O critério da primazia da norma mais favorável às pessoas protegidas, consagrado expressamente em tantos tratados de direitos humanos, contribui em primeiro lugar para reduzir ou minimizar consideravelmente as pretensas possibilidades de “conflitos” entre instrumentos legais em seus aspectos normativos. Contribui, em segundo lugar, para obter maior coordenação entre tais instrumentos em dimensão tanto vertical (tratados de instrumentos de direito interno) quanto horizontal (dois ou mais tratados). (...) Contribui, em terceiro lugar, para demonstrar que a tendência e o propósito de coexistência de distintos instrumentos jurídicos – garantindo os mesmos direitos – são no sentido de ampliar e fortalecer o direito interno na proteção dos direitos humanos.

Com a adoção deste princípio – o da primazia da norma mais benéfica às pessoas protegidas - outros princípios consagrados no direito, deixam de surtir efeito. Por exemplo, o princípio da norma especial que revoga a geral, ou o princípio da norma posterior que revoga a anterior no que for incompatível. Nas palavras de Flávia Piovesan (2000, p. 26), “A interpretação a ser adotada no campo dos direitos humanos é a interpretação axiológica e teleológica, que conduza sempre à prevalência da norma

que melhor e mais eficazmente proteja a dignidade humana”.

De acordo com Flávia Piovesan (2004, p. 230), em face do catálogo de direitos contidos na Convenção Americana, cabe aos Estados - parte a obrigação de respeitar e garantir o livre e pleno exercício desses direitos e liberdades, sem qualquer discriminação. Cabe ainda ao Estado - parte adotar as medidas legislativas e de outra natureza que sejam necessários para conferir efetividade aos direitos e liberdades enunciados.

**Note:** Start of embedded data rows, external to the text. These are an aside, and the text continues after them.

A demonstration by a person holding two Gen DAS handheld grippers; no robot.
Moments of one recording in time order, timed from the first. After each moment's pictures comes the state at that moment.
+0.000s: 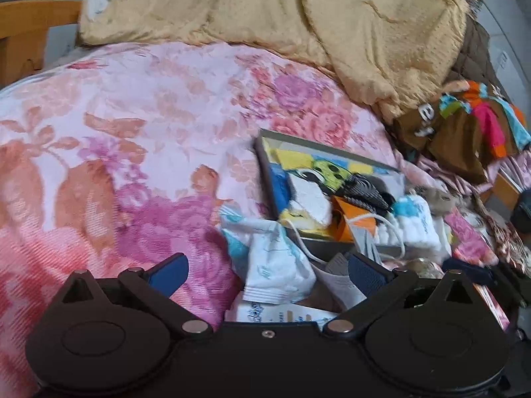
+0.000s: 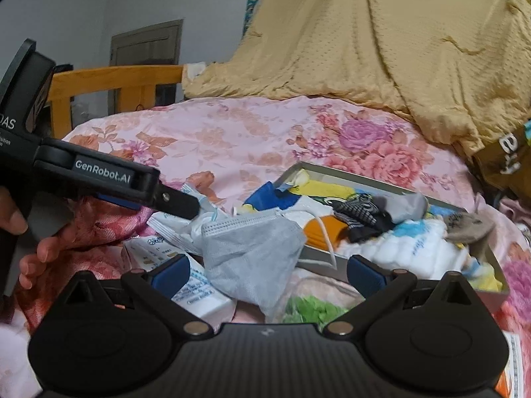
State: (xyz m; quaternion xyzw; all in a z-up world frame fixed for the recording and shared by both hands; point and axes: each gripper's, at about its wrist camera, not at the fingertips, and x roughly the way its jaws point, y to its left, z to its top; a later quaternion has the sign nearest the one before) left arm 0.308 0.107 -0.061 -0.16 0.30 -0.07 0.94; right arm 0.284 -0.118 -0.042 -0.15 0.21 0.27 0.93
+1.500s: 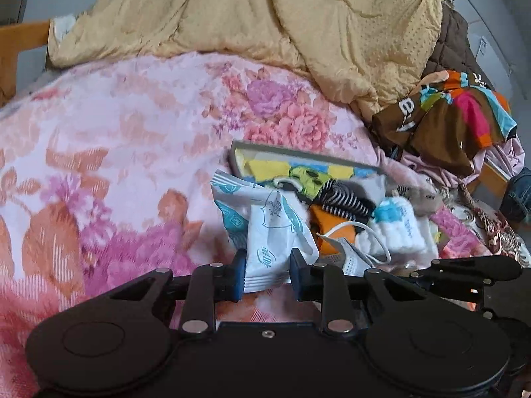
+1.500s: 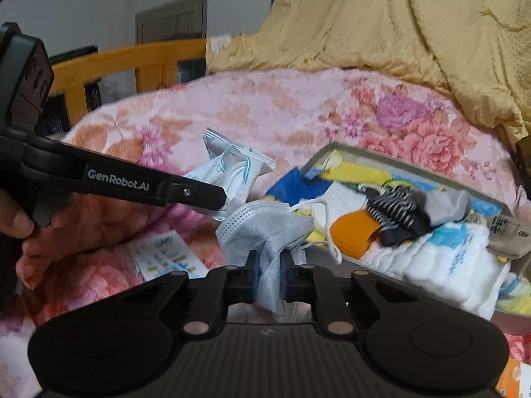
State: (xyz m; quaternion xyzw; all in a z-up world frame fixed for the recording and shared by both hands) left arm 0.321 0.089 -0.041 -0.13 0.28 -0.09 0.95; right arm 0.321 -0.113 -0.028 -0.13 0.26 0.33 0.90
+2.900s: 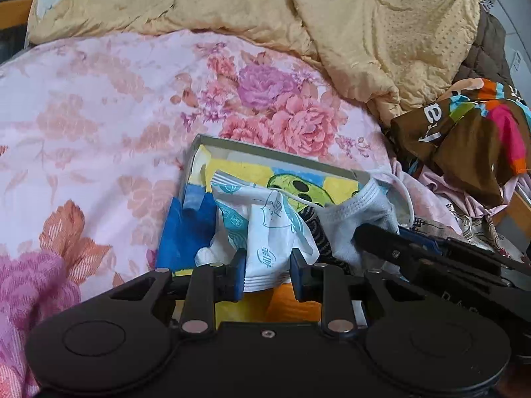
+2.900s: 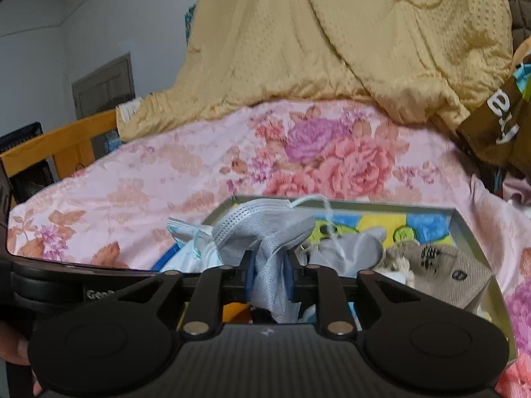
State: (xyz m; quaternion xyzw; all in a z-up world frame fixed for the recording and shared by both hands) left arm 0.417 0.016 -0.056 -0.18 0.30 -0.05 0.93; right arm 0.427 -0.174 -0.019 -0.03 0.24 0.25 0.94
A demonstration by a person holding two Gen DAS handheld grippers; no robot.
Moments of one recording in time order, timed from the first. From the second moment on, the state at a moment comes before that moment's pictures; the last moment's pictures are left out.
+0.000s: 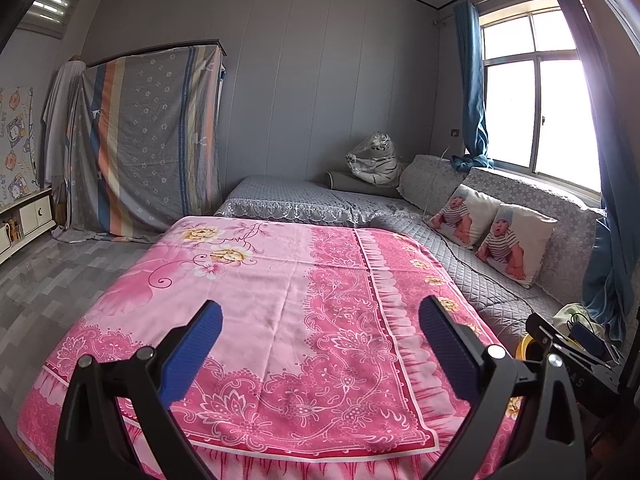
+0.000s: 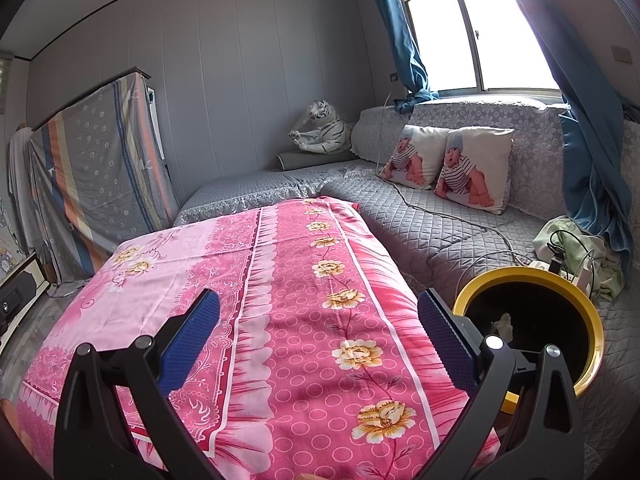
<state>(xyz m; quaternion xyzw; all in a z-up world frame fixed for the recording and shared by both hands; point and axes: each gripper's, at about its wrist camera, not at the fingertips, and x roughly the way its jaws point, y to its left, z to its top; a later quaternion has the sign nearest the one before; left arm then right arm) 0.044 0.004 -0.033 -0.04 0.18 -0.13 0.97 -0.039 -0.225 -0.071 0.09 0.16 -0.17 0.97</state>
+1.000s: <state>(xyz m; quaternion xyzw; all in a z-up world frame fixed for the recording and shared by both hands) 0.042 0.003 -0.027 -0.04 0.18 -0.14 0.97 -0.037 -0.226 -0.069 0.09 0.16 -0.17 0.97</state>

Como atenta Thomas Buergenthal (APUD Flávia Piovesan, 2004, p. 232): Os Estados- partes na Convenção Americana têm obrigação não apenas de "respeitar" esses direitos garantidos na Convenção, mas também de "assegurar" o seu livre e pleno exercício. Portanto, os Estados têm uma obrigação negativa, como o dever de não violar nenhum direito individual, e também obrigações positivas, no sentido de implantar medidas que se façam necessárias para a efetivação desses direitos garantidos pela Convenção.

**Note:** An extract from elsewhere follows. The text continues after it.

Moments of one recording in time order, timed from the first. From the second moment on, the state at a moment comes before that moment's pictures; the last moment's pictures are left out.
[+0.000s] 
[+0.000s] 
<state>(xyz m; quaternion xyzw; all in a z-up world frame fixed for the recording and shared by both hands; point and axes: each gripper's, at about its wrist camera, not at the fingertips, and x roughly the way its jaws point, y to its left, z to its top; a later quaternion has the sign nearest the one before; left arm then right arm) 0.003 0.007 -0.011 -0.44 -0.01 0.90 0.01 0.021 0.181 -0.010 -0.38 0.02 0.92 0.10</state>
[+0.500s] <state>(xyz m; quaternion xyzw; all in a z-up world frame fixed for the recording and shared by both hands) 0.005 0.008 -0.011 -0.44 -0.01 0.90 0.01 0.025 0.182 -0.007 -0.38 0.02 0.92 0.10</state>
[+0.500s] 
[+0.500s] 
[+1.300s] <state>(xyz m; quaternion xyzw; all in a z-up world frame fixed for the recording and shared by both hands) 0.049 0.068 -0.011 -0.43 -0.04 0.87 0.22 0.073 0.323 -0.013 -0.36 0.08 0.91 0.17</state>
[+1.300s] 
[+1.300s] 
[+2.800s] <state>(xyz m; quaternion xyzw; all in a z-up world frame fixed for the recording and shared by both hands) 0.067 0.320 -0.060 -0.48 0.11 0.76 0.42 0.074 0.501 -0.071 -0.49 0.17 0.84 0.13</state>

Como forma de garantir a efetivação dos direitos elencados na Convenção Americana de Direitos Humanos, foram criados dois órgãos, sendo o primeiro de fiscalização e o segundo de julgamento. São dois órgãos internacionais de supervisão das obrigações internacionais dos Estados. Trata-se da Comissão Interamericana de Direitos Humanos, encarregada de investigar os fatos de violação das normas da Convenção, e da Corte Interamericana de Proteção aos Direitos Humanos, encarregada de julgar os litígios daí decorrentes, respectivamente (COMPARATO, 2001), com a ressalva de que a Corte Interamericana de Direitos Humanos, no entanto, só possui jurisdição obrigatória para os Estados - Partes que a aceitem, de acordo com o seu artigo 62, parágrafo primeiro da Convenção (TRINDADE, 1991, p. 377).

Esses dois órgãos, portanto, constituem o aparato que objetiva monitorar os Estados –Partes, no sentido de garantir a implementação dos Direitos que a Convenção Americana enuncia. Ambos trabalham individualmente, e de forma autônoma, sem ligação a qualquer governo específico. Na afirmação de Hector Gros Espiell (APUD PIOVESAN, 2000, p. 32), o capítulo VII da Convenção disciplina a Comissão Interamericana de Direitos humanos, o capítulo VIII regula a corte americana e o capítulo IX prevê dispositivos comuns aos dois órgãos. O mesmo autor também elenca os capítulos anteriores, afirmando que a Convenção Americana é o único documento que consagra tanto direitos civis e políticos quanto direitos econômicos e sociais.